Pilgrims, Benjamin Franklin and the North Atlantic Triangle

By Stephen Bowman

In an effort to inject the early-twentieth century diplomatic British-American rapprochement with a shared meaning, elites on both sides of the Atlantic appropriated and reimagined the Britain’s and America’s pasts. Foremost amongst these elites was the Pilgrims Society, a dining club for politicians, diplomats, businessmen, lawyers and journalists, formed in London and New York in 1902. To solidify the rapprochement, they appealed to a set of English values and ideas which they believed characterised the Anglo-Saxonism that underpinned their conception of a shared British-American identity.

Some of this is best shown by considering a banquet held by the Pilgrims Society for the Governor-General of Canada, Northumberland’s 4th Earl Grey, at New York’s Waldorf-Astoria Hotel in March 1906. This was part of good-will visit undertaken by Earl Grey as part of an effort to address some outstanding diplomatic differences between Canada and Britain and the United States, including disagreements over fishing rights in the North Atlantic. Earl Grey also used the Pilgrims’ dinner as an opportunity to publicly announce that he was returning a portrait of Benjamin Franklin that had been taken from Franklin’s house in Philadelphia by British forces during the American Revolution, and which Grey had inherited.

Like his fellow Founding Father Thomas Jefferson, Benjamin Franklin has served as a symbol of American national identity in the centuries since his death. By the end of the nineteenth century and the start of the twentieth, American imperialism in places like Cuba and the Philippines, but also on the Western Frontier, meant that Franklin also acted as an icon of America’s expansion and civilising mission. This chimed with Anglo-Saxonist conceptions of imperialism, which was presented as a benign and improving influence upon the world, particularly through the exporting of the apparently unique English propensity for self-government. Earl Grey and the Pilgrims Society certainly subscribed to this notion. In so doing, they neatly forgot about the worst excesses of Anglo-Saxon imperialism, for instance the grubby incident at Chumik Shenko in Tibet in March 1904 when British imperial forces en route to Lhasa massacred 500 Tibetans, the suppression of the 1906 Zulu rebellion in Natal, or America’s brutal defeat of Filipino insurgents at the turn of the century.

Meanwhile, the renewed scholarly and literary interest in Franklin at the start of the twentieth century – which highlighted, for example, the essential Englishness of his writing and its absence of Americanisms – was an attempt by American elites to institutionalise him as a symbol of the supremacy of Anglo-American ideals.  It was this elite aspect of American national identity, and its affinity with Benjamin Franklin, to which Earl Grey appealed in an effort to foster British-American friendship.

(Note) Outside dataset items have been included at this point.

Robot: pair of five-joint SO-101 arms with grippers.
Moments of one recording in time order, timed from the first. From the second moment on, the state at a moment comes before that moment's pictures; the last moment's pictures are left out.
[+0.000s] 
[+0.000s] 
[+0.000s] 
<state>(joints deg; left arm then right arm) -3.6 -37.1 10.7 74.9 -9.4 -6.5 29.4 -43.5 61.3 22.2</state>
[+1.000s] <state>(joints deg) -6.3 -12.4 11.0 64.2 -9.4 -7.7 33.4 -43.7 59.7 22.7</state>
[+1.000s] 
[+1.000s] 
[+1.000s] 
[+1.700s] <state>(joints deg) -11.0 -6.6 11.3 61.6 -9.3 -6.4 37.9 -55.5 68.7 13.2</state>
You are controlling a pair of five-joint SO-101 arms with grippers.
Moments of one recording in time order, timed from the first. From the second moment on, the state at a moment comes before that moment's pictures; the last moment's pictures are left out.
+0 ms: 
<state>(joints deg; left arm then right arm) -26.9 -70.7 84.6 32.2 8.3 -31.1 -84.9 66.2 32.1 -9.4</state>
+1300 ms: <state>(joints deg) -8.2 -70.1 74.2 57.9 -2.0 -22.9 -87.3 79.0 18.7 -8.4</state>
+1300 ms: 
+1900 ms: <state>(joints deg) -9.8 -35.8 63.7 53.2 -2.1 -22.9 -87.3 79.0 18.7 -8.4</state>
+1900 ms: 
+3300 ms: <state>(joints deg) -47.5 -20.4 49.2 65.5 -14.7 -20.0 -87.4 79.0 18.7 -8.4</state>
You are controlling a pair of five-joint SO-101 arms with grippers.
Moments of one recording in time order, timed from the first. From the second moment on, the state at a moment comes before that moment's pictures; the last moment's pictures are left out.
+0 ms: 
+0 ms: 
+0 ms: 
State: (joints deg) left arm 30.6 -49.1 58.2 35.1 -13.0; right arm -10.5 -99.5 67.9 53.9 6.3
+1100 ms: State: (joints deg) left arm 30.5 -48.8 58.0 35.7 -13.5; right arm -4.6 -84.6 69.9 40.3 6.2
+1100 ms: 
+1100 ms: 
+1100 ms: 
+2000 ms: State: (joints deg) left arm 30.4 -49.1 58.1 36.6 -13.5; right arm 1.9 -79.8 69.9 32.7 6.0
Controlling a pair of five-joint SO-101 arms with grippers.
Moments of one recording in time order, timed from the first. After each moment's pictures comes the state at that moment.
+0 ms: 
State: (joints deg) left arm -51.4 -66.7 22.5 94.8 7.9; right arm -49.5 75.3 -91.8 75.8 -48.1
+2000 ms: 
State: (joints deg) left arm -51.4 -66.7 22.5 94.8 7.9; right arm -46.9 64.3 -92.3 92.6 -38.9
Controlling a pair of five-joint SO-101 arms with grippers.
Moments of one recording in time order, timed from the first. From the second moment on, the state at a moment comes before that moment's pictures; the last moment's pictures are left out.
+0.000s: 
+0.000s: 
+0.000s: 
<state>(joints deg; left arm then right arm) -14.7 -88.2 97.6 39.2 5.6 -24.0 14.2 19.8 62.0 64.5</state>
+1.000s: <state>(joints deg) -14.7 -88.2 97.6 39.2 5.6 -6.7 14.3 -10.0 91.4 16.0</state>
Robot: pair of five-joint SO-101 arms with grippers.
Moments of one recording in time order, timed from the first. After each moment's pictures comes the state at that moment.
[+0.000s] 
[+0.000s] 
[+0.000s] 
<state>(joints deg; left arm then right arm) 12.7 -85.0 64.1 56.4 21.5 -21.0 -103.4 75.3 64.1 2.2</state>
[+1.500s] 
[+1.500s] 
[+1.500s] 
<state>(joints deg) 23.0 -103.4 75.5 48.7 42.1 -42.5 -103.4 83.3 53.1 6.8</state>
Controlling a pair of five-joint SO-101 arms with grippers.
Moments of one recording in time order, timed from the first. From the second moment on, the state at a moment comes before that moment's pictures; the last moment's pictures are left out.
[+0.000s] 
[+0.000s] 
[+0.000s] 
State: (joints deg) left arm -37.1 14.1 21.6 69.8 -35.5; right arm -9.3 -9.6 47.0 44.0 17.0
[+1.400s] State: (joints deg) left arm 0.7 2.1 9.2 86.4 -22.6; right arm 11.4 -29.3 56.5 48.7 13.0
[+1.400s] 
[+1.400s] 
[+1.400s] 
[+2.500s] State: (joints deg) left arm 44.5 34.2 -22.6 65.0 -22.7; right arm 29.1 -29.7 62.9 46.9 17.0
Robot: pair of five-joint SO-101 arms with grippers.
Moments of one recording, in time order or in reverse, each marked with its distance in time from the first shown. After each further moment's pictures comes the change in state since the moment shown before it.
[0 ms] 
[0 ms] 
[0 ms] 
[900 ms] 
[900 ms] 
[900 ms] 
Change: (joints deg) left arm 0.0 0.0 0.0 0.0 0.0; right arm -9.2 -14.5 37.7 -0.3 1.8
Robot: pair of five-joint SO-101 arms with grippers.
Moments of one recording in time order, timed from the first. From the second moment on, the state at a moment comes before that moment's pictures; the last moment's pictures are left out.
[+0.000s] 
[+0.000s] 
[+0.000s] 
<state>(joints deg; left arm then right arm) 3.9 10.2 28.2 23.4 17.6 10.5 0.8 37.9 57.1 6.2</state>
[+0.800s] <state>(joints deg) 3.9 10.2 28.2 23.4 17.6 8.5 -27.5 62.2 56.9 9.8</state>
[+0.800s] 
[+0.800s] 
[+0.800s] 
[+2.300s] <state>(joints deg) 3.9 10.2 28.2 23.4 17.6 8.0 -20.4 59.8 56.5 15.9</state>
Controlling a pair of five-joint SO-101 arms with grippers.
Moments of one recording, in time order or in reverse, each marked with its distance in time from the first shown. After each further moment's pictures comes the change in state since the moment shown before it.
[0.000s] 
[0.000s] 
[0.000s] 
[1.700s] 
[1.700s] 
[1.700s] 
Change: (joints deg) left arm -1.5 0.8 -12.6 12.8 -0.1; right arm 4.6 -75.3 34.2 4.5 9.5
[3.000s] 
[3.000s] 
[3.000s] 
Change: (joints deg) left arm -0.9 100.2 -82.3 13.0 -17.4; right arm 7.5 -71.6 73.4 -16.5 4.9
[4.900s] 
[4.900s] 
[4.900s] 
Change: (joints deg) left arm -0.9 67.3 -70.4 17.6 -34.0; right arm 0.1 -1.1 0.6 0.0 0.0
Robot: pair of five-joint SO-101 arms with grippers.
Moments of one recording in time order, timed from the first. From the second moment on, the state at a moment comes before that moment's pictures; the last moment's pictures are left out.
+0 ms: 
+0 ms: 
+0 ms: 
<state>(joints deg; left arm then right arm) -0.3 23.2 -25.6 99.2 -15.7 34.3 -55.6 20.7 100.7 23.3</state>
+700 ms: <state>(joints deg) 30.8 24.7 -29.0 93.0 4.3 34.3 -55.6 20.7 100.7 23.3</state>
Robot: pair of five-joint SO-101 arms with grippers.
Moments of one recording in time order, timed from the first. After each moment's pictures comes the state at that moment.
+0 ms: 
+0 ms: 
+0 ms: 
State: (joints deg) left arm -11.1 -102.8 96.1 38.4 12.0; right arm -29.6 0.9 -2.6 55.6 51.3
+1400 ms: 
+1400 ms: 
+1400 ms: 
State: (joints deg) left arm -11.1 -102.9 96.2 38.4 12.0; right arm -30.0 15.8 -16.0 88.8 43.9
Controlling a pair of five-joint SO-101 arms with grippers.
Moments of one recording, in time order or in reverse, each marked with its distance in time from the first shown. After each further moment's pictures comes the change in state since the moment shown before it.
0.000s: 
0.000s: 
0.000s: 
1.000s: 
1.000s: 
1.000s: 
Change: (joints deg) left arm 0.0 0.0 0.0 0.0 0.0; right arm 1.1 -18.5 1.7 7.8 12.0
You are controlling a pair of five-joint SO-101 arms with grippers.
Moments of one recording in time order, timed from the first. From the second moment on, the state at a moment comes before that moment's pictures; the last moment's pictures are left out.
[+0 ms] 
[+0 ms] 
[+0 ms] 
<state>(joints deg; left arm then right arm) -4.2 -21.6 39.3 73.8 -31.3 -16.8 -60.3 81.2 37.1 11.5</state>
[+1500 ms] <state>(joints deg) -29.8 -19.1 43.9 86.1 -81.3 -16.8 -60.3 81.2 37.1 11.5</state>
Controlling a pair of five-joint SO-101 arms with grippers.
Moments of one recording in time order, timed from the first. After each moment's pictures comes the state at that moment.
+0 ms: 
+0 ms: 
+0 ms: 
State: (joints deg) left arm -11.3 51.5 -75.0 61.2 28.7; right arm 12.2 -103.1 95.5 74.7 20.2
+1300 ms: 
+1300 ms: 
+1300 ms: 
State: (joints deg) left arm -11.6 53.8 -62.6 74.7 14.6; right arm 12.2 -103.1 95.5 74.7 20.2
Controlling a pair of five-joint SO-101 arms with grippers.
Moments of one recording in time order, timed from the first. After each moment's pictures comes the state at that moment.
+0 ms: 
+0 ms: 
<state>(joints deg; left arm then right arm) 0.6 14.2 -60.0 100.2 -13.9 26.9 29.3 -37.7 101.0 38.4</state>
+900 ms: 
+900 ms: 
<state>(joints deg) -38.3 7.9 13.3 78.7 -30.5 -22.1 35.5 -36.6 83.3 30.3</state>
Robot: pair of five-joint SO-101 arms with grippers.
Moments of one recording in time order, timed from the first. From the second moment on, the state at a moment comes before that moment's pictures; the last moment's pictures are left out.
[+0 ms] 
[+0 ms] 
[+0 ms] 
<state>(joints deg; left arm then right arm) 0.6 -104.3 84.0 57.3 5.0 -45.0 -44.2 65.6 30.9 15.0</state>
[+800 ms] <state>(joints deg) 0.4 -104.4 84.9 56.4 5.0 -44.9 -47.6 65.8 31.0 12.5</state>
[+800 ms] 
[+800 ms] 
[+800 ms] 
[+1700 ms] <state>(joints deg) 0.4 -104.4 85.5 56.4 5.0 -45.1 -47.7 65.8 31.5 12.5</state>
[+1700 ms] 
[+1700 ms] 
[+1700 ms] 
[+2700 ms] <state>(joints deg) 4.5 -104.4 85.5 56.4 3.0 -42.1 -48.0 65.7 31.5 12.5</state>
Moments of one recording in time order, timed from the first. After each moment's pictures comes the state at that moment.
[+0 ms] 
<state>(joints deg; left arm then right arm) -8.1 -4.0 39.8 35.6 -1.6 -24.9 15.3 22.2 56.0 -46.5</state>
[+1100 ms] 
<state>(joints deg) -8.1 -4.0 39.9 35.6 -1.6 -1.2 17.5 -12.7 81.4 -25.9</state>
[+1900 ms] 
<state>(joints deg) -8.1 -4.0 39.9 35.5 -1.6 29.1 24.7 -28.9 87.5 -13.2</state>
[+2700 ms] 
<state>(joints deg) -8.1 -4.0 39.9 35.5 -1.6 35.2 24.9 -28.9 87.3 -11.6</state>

Unlike some American newspapers, the Pilgrims Society ignored the fact that Earl Grey was simply returning a piece of loot which had been taken from America during a period of British-American acrimony. These difficult historical realities were circumnavigated by Anglo-Saxonism and by an appeal to a shared English identity. Indeed, even though official histories of the Pilgrims Society suggest that the club did not take its name from the Pilgrim Fathers, the society would occasionally evoke the spirit of America’s early modern English and European settlers.  The tables at the Earl Grey dinner in March 1906, for example, were decorated with ‘sprays of trailing arbutus’, chosen because that species of plant had purportedly been the first flower encountered by the Pilgrim Fathers when they landed at Plymouth Rock in the seventeenth century (Boston Daily Globe, 1 April 1906). Likewise, at the Pilgrims’ twenty-fifth anniversary dinner in 1928, James Sheffield – the US Ambassador to Mexico – spoke of the ‘fundamental principles of government’ which the Pilgrim Fathers had brought to America from England and that the ‘spirit’ of that pilgrimage ‘rests with us tonight’. Such sentiments concerning the Pilgrim Fathers were consistent with what Joseph Conforti, in his book Imagining New England: Explorations of Regional Identity from the Pilgrims to the Mid-Twentieth Century (Chapel Hill: University of North Carolina Press, 2000), has termed a ‘new, politicized meaning’ to the word ‘Pilgrim’, which emerged in the early-nineteenth century. Largely distinct from religious connotations, ‘Pilgrim’, and the Pilgrim Fathers, ‘connoted the pioneering status of New England’s founders; the old comers were now imagined as the pioneers of civil and religious liberty in America.’

Thus the Anglo-Saxonism of the early-twentieth century – characterised by appeals to a shared British-American identity based on English ideas –  helped circumnavigate difficult historical and contemporary realities, including the memory of the Revolution, right up to recent British-American disagreements relating to Canada and Newfoundland. It also obscured some inconvenient truths about British and American imperial activity in Tibet, South Africa and the Philippines.